Exercise objective
Beginning with the line that holds "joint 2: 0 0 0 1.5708" in the data below, give again every line through the one that holds "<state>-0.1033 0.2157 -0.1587", exactly as written.

Items from a data source
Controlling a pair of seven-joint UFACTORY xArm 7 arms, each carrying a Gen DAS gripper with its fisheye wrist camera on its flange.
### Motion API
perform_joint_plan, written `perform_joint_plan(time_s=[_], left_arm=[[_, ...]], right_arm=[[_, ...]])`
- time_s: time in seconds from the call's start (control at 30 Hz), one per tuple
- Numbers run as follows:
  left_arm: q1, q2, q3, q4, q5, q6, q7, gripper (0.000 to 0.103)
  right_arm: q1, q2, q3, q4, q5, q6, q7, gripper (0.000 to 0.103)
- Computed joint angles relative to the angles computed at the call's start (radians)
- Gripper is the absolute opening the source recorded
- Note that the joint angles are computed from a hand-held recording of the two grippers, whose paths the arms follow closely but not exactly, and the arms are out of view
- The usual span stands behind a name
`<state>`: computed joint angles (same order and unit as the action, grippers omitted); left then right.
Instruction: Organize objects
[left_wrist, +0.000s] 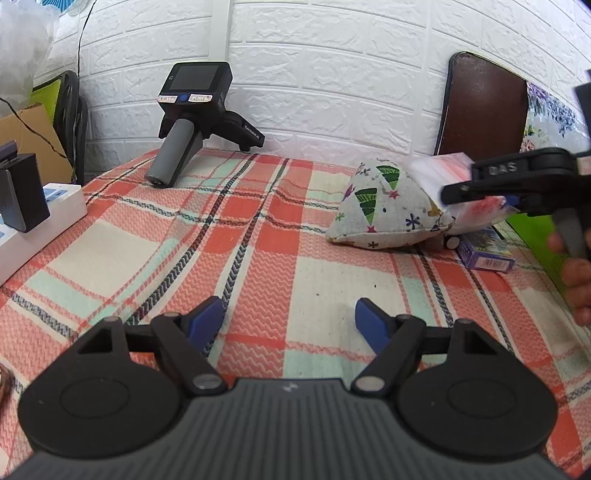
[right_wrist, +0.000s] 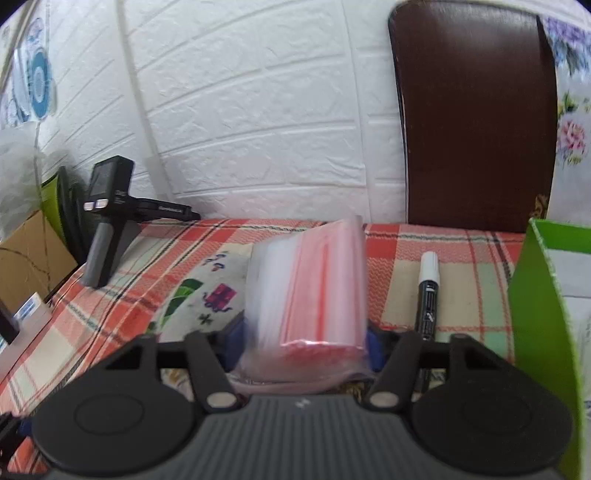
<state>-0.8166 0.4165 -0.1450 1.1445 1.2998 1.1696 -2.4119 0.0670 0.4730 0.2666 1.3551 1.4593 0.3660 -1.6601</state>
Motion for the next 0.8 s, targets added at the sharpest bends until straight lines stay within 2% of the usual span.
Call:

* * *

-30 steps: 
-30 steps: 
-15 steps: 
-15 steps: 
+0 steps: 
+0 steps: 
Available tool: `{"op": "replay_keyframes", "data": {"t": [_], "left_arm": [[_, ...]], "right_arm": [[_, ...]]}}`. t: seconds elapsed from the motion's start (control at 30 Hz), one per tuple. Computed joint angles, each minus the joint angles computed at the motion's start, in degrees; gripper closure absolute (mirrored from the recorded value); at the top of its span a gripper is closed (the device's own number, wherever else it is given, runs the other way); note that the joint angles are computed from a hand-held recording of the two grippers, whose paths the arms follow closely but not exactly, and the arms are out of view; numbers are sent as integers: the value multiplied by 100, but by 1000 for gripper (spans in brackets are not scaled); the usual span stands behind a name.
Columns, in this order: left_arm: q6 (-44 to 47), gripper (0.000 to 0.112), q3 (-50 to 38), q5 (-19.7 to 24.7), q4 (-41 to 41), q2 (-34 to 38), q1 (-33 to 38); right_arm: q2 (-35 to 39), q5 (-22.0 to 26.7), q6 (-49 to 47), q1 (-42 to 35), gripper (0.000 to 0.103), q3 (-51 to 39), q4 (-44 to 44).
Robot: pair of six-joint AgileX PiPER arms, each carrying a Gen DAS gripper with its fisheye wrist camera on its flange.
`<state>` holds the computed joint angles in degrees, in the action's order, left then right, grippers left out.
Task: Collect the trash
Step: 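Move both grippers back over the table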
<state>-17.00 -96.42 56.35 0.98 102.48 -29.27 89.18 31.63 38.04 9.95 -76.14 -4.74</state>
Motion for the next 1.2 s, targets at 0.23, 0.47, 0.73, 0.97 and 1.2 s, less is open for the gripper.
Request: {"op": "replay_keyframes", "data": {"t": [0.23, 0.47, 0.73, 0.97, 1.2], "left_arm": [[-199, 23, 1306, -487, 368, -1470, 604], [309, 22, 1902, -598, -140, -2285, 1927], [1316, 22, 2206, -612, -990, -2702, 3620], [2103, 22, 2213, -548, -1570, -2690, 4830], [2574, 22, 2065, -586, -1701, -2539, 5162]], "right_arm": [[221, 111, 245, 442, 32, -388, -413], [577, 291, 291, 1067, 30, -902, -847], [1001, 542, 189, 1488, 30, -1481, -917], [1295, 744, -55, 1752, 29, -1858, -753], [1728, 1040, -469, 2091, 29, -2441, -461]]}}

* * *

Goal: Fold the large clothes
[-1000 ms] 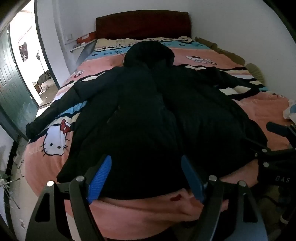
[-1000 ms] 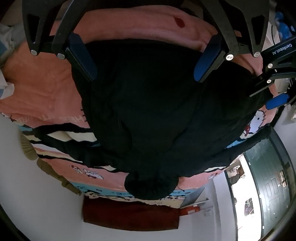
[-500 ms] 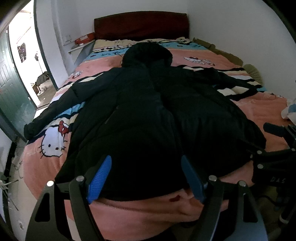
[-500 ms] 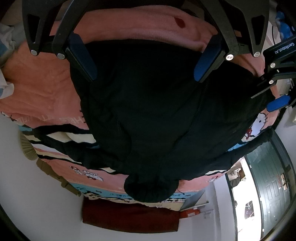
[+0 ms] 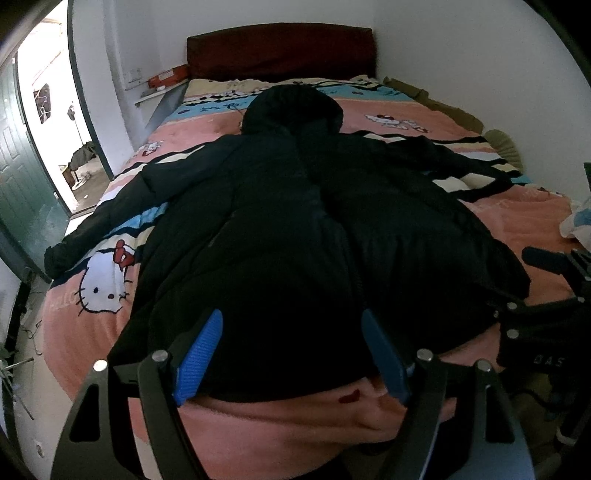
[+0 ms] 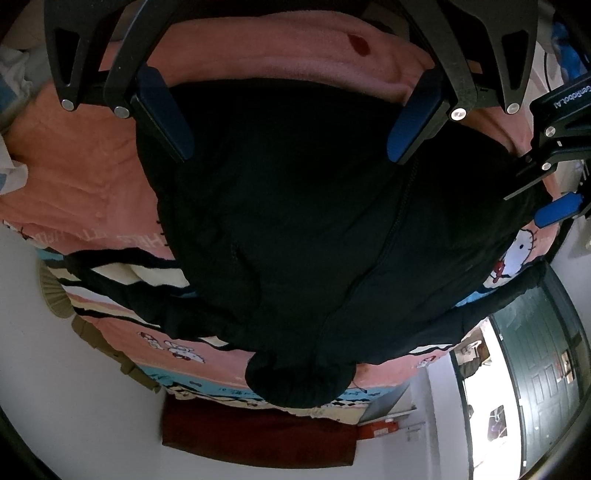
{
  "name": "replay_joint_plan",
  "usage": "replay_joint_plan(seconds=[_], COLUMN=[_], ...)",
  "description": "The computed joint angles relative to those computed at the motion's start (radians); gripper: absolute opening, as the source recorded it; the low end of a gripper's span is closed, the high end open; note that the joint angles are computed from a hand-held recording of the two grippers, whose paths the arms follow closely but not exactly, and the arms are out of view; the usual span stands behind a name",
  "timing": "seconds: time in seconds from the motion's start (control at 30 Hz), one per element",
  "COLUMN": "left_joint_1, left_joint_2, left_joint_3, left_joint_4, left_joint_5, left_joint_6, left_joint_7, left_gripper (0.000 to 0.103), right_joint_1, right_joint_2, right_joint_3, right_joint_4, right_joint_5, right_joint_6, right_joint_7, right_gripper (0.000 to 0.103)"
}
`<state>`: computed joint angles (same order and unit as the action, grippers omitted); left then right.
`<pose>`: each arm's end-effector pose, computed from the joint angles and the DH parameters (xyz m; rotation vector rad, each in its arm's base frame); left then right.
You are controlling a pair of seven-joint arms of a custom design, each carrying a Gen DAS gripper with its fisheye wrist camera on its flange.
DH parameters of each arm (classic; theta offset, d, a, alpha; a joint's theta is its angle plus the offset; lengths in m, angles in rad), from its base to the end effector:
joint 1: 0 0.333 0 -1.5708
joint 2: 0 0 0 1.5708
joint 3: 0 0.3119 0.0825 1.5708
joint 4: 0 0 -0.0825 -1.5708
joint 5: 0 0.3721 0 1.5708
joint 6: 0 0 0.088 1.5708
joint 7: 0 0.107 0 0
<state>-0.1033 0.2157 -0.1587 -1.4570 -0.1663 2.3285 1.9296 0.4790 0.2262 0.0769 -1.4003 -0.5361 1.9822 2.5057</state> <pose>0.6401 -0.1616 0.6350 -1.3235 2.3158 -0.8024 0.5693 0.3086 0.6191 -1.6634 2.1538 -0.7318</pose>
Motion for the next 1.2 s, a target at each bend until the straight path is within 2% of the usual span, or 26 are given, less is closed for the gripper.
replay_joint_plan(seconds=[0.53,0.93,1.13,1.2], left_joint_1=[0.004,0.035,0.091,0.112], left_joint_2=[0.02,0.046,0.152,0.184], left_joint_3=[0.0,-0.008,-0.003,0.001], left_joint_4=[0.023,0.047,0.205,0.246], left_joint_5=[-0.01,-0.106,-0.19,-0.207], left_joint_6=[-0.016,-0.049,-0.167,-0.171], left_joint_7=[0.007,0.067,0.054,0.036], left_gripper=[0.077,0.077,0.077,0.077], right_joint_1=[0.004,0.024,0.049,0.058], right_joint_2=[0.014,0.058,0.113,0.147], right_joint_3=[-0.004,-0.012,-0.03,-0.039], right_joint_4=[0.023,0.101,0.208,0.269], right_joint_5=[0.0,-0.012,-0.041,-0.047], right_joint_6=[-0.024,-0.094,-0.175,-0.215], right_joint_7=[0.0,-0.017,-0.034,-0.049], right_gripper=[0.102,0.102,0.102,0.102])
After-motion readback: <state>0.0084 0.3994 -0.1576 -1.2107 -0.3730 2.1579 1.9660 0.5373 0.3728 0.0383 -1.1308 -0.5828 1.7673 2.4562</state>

Task response
joint 2: 0 0 0 1.5708
joint 3: 0 0.3119 0.0825 1.5708
joint 4: 0 0 -0.0825 -1.5708
joint 5: 0 0.3721 0 1.5708
joint 6: 0 0 0.088 1.5708
joint 7: 0 0.107 0 0
<state>-0.1033 0.2157 -0.1587 -1.4570 -0.1663 2.3285 1.9296 0.4790 0.2262 0.0769 -1.4003 -0.5361 1.9822 2.5057</state> <pose>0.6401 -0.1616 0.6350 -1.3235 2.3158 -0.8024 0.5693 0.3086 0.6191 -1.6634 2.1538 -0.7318</pose>

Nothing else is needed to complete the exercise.